The disintegrability of PBAT/PLA/RM films in simulated composting conditions was tested according to the European standard ISO 20200:2015 [41]. A specific quantity of compost was mixed with the synthetic biowaste prepared with sawdust, rabbit food, starch, sugar, oil and urea. The water content of the substrate was around 35 wt% and the aerobic conditions were guaranteed by mixing it gently. The samples (30 mm × 30 mm × 20 μm) were buried at 4–6 cm depth in perforated boxes containing the prepared mix and incubated at 58 °C during 17 days. The samples were recovered at different intervals, washed with distilled water, dried in an oven at 35 ± 2 °C for 3 days, and weighed. The degradation values (wt%) at different periods of incubation were obtained by normalizing the sample weight to the initial weight.

4. Conclusions

In this work, we developed and characterized rosemary extract-infused PBAT/PLA biodegradable composite films using melt extrusion and film blowing techniques. The films demonstrated enhanced antioxidant, UV-blocking, and thermal stability properties, while maintaining industrial relevance in terms of processability and compostable end-of-life behavior.

First, the processing feasibility of PBAT/PLA/RM films was determined: RM concentrations above 1% led to excessive stickiness of the blown films, making smooth processing impossible.
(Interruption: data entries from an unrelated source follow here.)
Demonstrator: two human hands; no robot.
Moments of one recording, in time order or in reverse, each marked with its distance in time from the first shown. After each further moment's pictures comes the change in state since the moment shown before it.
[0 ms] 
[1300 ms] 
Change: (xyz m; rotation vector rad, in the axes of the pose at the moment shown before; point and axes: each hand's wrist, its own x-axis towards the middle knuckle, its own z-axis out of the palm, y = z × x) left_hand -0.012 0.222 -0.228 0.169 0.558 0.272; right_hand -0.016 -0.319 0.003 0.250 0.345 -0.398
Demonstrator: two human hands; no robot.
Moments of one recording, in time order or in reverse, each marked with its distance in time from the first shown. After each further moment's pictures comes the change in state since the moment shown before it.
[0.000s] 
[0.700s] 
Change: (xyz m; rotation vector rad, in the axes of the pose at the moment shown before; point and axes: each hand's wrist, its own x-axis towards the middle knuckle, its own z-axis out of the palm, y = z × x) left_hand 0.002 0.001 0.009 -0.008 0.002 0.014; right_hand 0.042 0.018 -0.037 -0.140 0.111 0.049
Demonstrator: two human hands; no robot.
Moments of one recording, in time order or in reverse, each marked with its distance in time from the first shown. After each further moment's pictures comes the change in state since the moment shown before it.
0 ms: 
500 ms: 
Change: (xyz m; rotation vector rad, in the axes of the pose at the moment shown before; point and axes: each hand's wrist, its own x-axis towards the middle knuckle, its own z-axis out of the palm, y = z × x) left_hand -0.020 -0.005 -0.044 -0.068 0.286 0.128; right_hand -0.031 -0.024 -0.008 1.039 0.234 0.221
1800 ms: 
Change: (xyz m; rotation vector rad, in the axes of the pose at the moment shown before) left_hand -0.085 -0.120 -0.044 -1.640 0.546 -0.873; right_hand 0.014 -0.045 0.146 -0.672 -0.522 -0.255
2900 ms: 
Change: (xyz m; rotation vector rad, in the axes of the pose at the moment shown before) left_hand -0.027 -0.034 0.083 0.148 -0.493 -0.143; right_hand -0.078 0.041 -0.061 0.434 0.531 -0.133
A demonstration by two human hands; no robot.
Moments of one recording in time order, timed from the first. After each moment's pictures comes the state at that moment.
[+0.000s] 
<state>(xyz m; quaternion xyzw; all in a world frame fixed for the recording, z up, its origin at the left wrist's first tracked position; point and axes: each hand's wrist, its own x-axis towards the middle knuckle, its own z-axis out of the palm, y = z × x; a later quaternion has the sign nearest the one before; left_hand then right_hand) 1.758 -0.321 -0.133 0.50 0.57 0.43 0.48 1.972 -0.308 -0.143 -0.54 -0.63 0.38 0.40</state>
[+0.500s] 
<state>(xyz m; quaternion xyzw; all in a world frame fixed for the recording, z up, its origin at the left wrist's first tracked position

Thus, 1% was identified as the maximum viable RM loading for subsequent experiments. Second, RM significantly improved the antioxidant activity of the composite films, with the optimal performance observed at 0.3% RM, where the films exhibited strong DPPH free radical scavenging capacity. Third, the UV-shielding property of PBAT/PLA films was effectively enhanced by RM, with higher RM concentrations resulting in better UV-blocking effects—films containing ≥0.5% RM achieved over 90% filtration of UVA and UVB, expanding their applicability to light-sensitive food packaging. Fourth, contrary to expectations, the antimicrobial efficacy of RM was limited; notably, the 1% RM sample showed an increased number of Escherichia coli colonies, which may be attributed to suboptimal RM concentration or inactivation of bioactive compounds during thermal processing. Fifth, regarding biodegradability, RM initially inhibited microbial activity in the composting medium, prolonging the overall degradation period of the films. Nevertheless, all composite films with varying RM contents achieved over 90% degradation after 240 days, complying with biodegradability requirements.

Overall, this research highlights the potential of RM as a natural additive to enhance the functional properties of PBAT/PLA films, particularly in terms of antioxidant activity and UV resistance. However, challenges remain, including the need to improve antimicrobial performance and optimize processing conditions to mitigate film stickiness at higher RM loadings. Future studies should focus on adjusting RM concentrations, exploring combinations with other natural antimicrobial agents, optimizing processing parameters, and evaluating the practical application of these films in preserving diverse food products. These efforts will contribute to the development of high-performance, eco-friendly food packaging solutions that reduce environmental plastic waste while ensuring food safety and quality.